Follow-up: Design a pre-upgrade audit log capacity check that predicts if the new version's audit policy will exceed your storage capacity.
You're at the end of your 1.28 to 1.30 upgrade. All nodes are upgraded, but when you run kubectl version, the client reports "preferred API version mismatch" on some resources (StorageClasses, Ingresses). Old manifests still work, but new deployments created post-upgrade use a different API version. Your GitOps system is confused. How do you reconcile this?
This is API version deprecation during upgrade. Different Kubernetes releases prefer different API versions (e.g., storage.k8s.io/v1beta1 → v1):
1. Check the actual API version being stored in etcd vs. what's returned:
kubectl get storageclass -o json | jq '.items[] | {name:.metadata.name, apiVersion:.apiVersion}'
# Compare with what etcd has
etcdctl get /registry/storageclasses/default --prefix | jq '.apiVersion'
2. Verify the APIServer conversion webhook is working (if using CRDs or custom versions):
kubectl api-resources | grep -E "storage|ingress"

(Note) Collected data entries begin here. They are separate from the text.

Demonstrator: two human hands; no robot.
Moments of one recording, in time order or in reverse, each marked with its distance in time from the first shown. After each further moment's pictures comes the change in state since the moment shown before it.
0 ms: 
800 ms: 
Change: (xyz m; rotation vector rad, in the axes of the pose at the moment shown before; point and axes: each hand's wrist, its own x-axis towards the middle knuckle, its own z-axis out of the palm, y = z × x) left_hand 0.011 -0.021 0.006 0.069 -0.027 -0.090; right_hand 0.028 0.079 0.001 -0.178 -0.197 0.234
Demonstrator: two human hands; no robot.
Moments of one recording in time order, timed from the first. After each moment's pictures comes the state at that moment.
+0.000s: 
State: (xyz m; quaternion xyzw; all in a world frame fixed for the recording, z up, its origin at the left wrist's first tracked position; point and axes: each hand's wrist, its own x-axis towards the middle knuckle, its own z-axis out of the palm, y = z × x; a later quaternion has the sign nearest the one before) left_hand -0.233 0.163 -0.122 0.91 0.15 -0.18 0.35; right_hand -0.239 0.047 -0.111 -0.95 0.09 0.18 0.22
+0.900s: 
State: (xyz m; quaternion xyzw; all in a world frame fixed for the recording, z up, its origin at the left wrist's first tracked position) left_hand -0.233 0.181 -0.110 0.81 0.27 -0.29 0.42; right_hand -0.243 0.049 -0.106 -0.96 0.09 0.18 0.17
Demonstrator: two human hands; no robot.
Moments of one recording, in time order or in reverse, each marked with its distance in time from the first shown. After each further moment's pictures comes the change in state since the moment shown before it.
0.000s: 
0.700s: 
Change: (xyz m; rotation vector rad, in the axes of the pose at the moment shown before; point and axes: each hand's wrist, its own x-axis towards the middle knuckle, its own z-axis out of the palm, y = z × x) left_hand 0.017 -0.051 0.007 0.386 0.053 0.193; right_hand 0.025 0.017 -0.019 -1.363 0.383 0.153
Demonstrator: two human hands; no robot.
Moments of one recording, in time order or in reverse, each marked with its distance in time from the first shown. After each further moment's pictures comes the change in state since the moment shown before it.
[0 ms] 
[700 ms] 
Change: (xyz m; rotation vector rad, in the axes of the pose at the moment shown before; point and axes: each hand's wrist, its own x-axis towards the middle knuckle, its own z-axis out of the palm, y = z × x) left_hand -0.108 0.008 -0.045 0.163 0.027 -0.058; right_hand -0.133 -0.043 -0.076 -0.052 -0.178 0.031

# Should show both old and new versions if conversions are enabled
3. Migrate manifests to use the new preferred version:
# Export all resources in new format
kubectl api-resources --verbs=list --namespaced -o wide | awk '{print $1}' | xargs -I {} kubectl get {} -A -o yaml > all-resources-new-version.yaml
4. Update your GitOps repo to use new API versions. Edit all manifests that reference old versions:
# Find manifests using old versions
grep -r "apiVersion: storage.k8s.io/v1beta1" manifests/
# Update to new version
sed -i 's/storage.k8s.io\/v1beta1/storage.k8s.io\/v1/g' manifests/*.yaml
5. Re-apply manifests with kubectl apply (this triggers update and re-stores in new version):
kubectl apply -f manifests/
# Verify objects now use new version
kubectl get storageclass -o yaml | head -5
6. If GitOps tool (ArgoCD, Flux) is confused, resync:
argocd app sync default --force
# Or trigger Flux reconciliation
flux reconcile source git default
Prevention: Before upgrading, identify all resources using deprecated API versions and plan their migration.
Follow-up: Design an automated migration pipeline that converts all manifests from old API versions to new ones before the upgrade, ensuring GitOps never sees version mismatches.